# Task item
Exactly as written, return every line of the data below.

# Stored entries
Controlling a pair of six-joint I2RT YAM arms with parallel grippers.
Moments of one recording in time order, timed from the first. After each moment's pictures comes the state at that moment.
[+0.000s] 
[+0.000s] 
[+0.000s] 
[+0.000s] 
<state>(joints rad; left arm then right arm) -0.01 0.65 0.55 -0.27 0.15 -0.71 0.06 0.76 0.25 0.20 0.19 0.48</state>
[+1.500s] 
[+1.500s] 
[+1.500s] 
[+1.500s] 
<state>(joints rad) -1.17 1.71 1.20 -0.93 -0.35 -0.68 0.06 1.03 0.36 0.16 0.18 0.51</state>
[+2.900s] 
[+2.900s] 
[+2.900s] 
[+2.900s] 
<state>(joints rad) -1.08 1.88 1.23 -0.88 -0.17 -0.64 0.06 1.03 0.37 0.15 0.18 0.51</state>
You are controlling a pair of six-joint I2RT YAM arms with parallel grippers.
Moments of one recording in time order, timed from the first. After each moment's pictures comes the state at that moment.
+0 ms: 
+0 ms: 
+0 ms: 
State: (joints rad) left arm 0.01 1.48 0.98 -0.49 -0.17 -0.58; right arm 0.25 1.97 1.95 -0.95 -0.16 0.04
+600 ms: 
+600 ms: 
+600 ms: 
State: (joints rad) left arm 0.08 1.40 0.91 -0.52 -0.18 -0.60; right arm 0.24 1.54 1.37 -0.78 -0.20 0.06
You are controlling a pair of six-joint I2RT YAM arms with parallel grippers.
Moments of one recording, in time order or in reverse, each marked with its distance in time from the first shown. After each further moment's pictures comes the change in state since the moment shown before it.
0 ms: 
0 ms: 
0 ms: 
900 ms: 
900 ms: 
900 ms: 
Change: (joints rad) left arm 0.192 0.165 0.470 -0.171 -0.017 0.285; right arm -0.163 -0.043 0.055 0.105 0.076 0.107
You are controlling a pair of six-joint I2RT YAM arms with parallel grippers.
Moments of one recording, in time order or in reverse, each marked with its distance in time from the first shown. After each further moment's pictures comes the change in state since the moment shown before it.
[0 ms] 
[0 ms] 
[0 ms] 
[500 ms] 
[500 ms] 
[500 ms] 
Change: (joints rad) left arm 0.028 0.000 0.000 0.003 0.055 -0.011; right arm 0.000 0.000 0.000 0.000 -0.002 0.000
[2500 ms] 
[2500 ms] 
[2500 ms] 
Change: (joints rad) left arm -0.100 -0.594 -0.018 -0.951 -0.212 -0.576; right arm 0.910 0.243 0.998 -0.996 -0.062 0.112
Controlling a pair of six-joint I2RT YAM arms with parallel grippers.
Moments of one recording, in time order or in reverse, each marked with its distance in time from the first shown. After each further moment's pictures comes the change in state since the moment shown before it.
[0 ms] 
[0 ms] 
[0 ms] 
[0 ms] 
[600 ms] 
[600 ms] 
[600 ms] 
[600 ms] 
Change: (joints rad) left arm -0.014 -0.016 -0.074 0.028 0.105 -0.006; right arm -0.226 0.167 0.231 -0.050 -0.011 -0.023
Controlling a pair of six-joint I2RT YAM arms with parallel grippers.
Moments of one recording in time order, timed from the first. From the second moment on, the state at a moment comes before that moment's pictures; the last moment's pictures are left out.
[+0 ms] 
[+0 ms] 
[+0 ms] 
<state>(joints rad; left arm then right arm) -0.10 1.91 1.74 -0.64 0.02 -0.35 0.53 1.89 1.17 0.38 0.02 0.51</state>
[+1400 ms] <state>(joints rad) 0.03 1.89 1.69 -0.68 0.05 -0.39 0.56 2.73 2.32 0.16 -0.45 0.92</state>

# Written answer
Controlling a pair of six-joint I2RT YAM arms with parallel grippers.
Moments of one recording in time order, timed from the first. After each moment's pictures comes the state at that moment.
[+0.000s] 
[+0.000s] 
[+0.000s] 
[+0.000s] 
<state>(joints rad; left arm then right arm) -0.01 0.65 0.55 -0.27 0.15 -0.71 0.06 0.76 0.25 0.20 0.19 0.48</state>
[+1.500s] 
[+1.500s] 
[+1.500s] 
[+1.500s] 
<state>(joints rad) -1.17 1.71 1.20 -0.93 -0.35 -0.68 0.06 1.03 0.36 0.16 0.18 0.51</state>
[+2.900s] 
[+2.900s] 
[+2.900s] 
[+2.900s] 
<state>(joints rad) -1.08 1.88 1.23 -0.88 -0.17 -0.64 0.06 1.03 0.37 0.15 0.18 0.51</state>
You are controlling a pair of six-joint I2RT YAM arms with parallel grippers.
Moments of one recording in time order, timed from the first. After each moment's pictures comes the state at that moment.
+0 ms: 
+0 ms: 
+0 ms: 
State: (joints rad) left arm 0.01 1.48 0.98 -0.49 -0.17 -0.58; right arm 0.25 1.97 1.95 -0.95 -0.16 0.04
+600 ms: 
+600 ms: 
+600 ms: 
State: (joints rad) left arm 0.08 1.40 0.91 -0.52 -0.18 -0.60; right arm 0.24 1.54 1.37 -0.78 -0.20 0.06
You are controlling a pair of six-joint I2RT YAM arms with parallel grippers.
Moments of one recording, in time order or in reverse, each marked with its distance in time from the first shown. After each further moment's pictures comes the change in state since the moment shown before it.
0 ms: 
0 ms: 
0 ms: 
900 ms: 
900 ms: 
900 ms: 
Change: (joints rad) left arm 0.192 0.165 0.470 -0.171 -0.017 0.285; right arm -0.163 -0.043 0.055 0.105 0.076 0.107
You are controlling a pair of six-joint I2RT YAM arms with parallel grippers.
Moments of one recording, in time order or in reverse, each marked with its distance in time from the first shown. After each further moment's pictures comes the change in state since the moment shown before it.
[0 ms] 
[0 ms] 
[0 ms] 
[500 ms] 
[500 ms] 
[500 ms] 
Change: (joints rad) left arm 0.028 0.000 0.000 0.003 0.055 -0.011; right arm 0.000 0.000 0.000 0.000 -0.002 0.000
[2500 ms] 
[2500 ms] 
[2500 ms] 
Change: (joints rad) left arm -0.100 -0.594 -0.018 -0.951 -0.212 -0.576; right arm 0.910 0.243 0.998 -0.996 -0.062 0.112
Controlling a pair of six-joint I2RT YAM arms with parallel grippers.
Moments of one recording, in time order or in reverse, each marked with its distance in time from the first shown. After each further moment's pictures comes the change in state since the moment shown before it.
[0 ms] 
[0 ms] 
[0 ms] 
[0 ms] 
[600 ms] 
[600 ms] 
[600 ms] 
[600 ms] 
Change: (joints rad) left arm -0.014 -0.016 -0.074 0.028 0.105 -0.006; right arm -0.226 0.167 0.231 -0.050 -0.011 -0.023
Controlling a pair of six-joint I2RT YAM arms with parallel grippers.
Moments of one recording in time order, timed from the first. From the second moment on, the state at a moment comes before that moment's pictures; the last moment's pictures are left out.
[+0 ms] 
[+0 ms] 
[+0 ms] 
<state>(joints rad; left arm then right arm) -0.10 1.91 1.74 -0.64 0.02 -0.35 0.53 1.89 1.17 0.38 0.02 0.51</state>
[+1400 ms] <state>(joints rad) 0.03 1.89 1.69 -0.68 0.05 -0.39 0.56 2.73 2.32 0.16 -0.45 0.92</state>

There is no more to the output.